**Work order:** Look over the lines below. Report each one that includes the string "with".

**Data section:**
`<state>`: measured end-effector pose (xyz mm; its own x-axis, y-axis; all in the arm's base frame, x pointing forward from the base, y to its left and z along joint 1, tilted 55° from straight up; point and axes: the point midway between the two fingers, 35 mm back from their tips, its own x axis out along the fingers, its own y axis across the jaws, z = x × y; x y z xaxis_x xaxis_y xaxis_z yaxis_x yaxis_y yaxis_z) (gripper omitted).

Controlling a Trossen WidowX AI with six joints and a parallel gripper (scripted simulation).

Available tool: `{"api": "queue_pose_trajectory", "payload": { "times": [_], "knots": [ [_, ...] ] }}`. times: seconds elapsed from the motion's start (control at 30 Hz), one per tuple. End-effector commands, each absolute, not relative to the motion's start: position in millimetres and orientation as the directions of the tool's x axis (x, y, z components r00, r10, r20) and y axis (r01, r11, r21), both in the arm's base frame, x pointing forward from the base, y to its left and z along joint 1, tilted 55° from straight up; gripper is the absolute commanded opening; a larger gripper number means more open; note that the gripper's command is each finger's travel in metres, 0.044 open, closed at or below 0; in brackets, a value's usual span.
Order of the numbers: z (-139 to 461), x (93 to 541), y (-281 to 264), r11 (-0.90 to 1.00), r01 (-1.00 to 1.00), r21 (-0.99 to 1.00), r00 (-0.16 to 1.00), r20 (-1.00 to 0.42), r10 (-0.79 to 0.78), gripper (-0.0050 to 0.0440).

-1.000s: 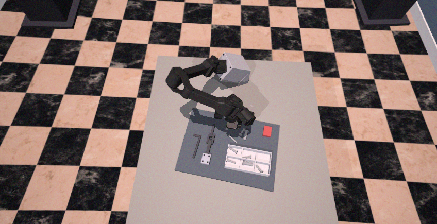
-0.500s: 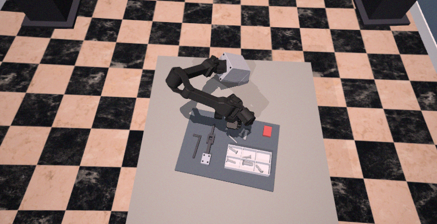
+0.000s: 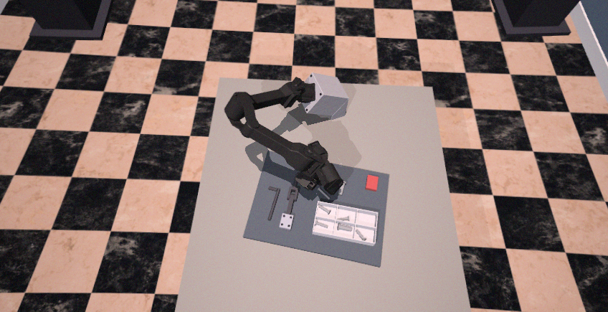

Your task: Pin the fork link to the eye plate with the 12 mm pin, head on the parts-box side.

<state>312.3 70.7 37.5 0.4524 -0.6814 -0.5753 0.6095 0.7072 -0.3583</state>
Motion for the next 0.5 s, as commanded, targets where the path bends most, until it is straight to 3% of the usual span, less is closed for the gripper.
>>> {"api": "queue_pose_trajectory", "payload": {
  "times": [0.0,0.07,0.17,0.47],
  "knots": [
    [62.0,339.0,70.7,0.625,0.77,-0.133,0.456,-0.571,-0.683,-0.005],
    [62.0,339.0,70.7,0.625,0.77,-0.133,0.456,-0.571,-0.683,-0.005],
    [75.4,353.2,68.8,0.495,0.863,0.104,0.459,-0.57,-0.681,-0.005],
    [87.6,365.8,68.8,0.179,0.865,0.47,0.452,-0.572,-0.685,-0.005]
  ]
}}
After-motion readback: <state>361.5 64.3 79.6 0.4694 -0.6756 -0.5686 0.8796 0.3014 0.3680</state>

**Output for this exercise:**
Controlling a Trossen WidowX AI with six joints and a parallel gripper (scripted simulation).
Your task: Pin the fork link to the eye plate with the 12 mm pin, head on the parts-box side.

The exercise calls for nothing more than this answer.